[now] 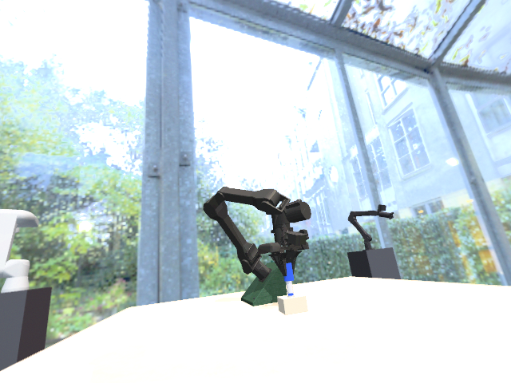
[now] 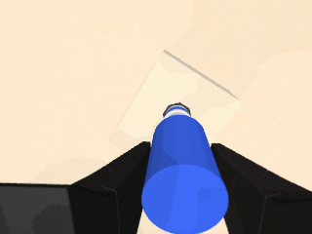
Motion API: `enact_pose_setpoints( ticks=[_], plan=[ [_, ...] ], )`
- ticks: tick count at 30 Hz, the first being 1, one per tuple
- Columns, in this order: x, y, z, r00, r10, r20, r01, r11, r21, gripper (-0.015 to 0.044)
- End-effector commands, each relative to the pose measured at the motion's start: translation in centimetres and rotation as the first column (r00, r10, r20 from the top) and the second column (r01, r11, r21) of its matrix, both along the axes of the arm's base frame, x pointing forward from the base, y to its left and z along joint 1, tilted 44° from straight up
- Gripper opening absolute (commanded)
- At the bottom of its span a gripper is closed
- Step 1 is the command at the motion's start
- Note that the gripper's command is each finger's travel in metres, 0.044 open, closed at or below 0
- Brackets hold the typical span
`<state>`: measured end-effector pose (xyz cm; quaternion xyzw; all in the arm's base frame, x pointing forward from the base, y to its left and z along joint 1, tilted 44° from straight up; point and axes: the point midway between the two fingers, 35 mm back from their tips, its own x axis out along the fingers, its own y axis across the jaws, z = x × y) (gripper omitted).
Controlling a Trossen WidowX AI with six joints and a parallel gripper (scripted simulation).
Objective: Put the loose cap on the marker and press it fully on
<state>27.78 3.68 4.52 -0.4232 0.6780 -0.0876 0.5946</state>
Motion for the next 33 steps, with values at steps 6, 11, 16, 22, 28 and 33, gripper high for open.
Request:
enact_pose_setpoints(
  ticks=[6,11,16,22,28,33],
  plan=[
    [0.0,-1.1,-1.2,1.000,0.004,-0.004,-0.004,1.000,-0.005,0.0000],
    [0.0,-1.7,-1.7,1.000,0.004,-0.004,-0.004,1.000,-0.006,0.0000],
    [0.0,-2.2,-2.2,1.000,0.003,-0.003,-0.004,1.000,-0.007,0.0000],
    [0.0,-2.2,-2.2,1.000,0.003,-0.003,-0.003,1.000,-0.007,0.0000],
    [0.0,-2.1,-2.2,1.000,-0.001,-0.002,0.001,1.000,-0.004,0.0026],
    [0.0,-2.1,-2.2,1.000,-0.001,-0.002,0.001,1.000,-0.004,0.0157]
  ],
)
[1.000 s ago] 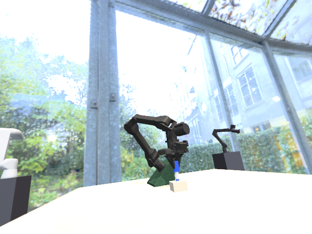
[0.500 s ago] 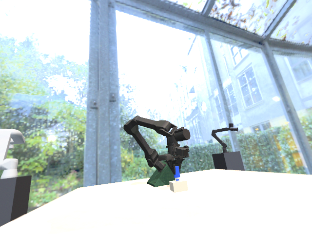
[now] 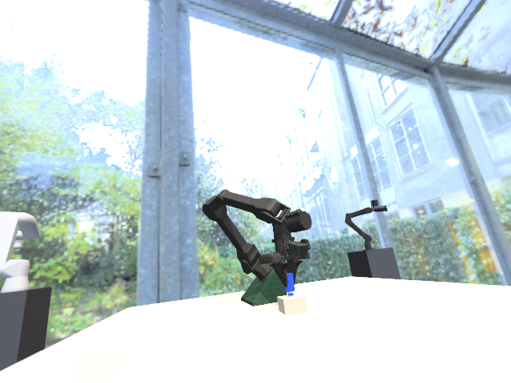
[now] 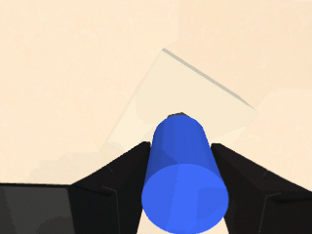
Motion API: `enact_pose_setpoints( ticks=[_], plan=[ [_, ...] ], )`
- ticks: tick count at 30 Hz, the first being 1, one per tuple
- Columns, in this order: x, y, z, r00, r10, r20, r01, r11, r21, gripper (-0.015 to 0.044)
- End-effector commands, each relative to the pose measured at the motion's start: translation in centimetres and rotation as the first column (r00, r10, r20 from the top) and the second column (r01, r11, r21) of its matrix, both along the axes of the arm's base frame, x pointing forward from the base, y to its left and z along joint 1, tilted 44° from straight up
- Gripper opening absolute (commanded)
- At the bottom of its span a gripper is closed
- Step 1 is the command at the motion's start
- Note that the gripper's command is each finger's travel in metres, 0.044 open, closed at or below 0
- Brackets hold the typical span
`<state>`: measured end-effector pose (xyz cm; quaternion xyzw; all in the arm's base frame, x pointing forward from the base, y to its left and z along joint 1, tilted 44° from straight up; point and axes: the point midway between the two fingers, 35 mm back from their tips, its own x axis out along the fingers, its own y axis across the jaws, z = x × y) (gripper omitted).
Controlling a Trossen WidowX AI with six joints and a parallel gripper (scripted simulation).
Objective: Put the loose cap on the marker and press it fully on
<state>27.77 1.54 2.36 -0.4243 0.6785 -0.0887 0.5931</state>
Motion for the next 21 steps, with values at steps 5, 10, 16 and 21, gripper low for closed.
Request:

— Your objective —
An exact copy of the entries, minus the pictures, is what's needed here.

— Exercise output —
[now] 
[now] 
Motion API: `enact_pose_setpoints( ticks=[_], plan=[ [_, ...] ], )`
- ticks: tick count at 30 Hz, the first being 1, one per tuple
- Columns, in this order: x, y, z, r00, r10, r20, r01, r11, r21, gripper (-0.015 to 0.044)
- End-effector commands, each relative to the pose measured at the motion's start: translation in centimetres and rotation as the first column (r00, r10, r20 from the top) and the second column (r01, r11, r21) of its matrix, both along the axes of the arm's base frame, x pointing forward from the base, y to its left and z along joint 1, tilted 44° from straight up
- Gripper opening absolute (commanded)
- At the bottom of its span a gripper is closed
- Step 1 is the command at the motion's start
- Note that the gripper's command is each finger's travel in metres, 0.044 open, closed at or below 0
- Brackets hold the typical span
`<state>`: measured end-effector pose (xyz cm; quaternion xyzw; all in the arm's base frame, x pointing forward from the base, y to its left and z along joint 1, tilted 44° from straight up; point and axes: the point midway between the two fingers, 35 mm back from their tips, its own x axis out along the fingers, its own y axis across the jaws, z = x × y) (gripper omitted).
Controlling a Trossen WidowX AI with six joints and a parallel gripper (scripted simulation).
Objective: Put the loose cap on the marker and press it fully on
<state>27.78 3.68 4.52 -0.4232 0.6780 -0.0876 0.5946</state>
Motion for the next 33 steps, with values at steps 6, 11, 16, 22, 28 and 33, gripper high for open.
Request:
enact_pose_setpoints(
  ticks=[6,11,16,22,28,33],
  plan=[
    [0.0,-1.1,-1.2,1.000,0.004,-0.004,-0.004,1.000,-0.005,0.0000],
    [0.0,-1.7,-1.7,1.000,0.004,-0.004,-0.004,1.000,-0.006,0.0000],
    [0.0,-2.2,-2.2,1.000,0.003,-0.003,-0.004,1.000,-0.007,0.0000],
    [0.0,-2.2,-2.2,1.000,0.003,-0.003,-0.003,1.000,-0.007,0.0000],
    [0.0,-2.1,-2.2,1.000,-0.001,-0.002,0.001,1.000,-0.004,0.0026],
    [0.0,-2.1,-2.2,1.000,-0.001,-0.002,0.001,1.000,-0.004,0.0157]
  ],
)
[1.000 s ago] 
[0.500 s ago] 
[now] 
[now] 
Motion API: `enact_pose_setpoints( ticks=[_], plan=[ [_, ...] ], )`
- ticks: tick count at 30 Hz, the first being 1, one per tuple
- Columns, in this order: x, y, z, r00, r10, r20, r01, r11, r21, gripper (-0.015 to 0.044)
- End-effector commands, each relative to the pose measured at the motion's start: translation in centimetres and rotation as the first column (r00, r10, r20 from the top) and the second column (r01, r11, r21) of its matrix, both along the axes of the arm's base frame, x pointing forward from the base, y to its left and z along joint 1, tilted 44° from straight up
- Gripper opening absolute (commanded)
- At the bottom of its span a gripper is closed
- Step 1 is the command at the motion's start
- Note that the gripper's command is each finger's travel in metres, 0.044 open, closed at or below 0
- Brackets hold the typical span
`<state>`: measured end-effector pose (xyz cm; quaternion xyzw; all in the arm's base frame, x pointing forward from the base, y to its left and z along joint 1, tilted 44° from straight up; point and axes: the point midway between the two fingers, 35 mm back from their tips, its own x axis out along the fingers, its own y axis across the jaws, z = x × y) (gripper omitted).
Controlling a Trossen WidowX AI with six joints and a parallel gripper (scripted simulation).
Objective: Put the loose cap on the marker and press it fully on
<state>27.77 1.54 2.36 -0.4243 0.6785 -0.0887 0.5931</state>
Motion for the next 21 steps, with values at steps 5, 10, 16 and 21, gripper low for closed.
Request:

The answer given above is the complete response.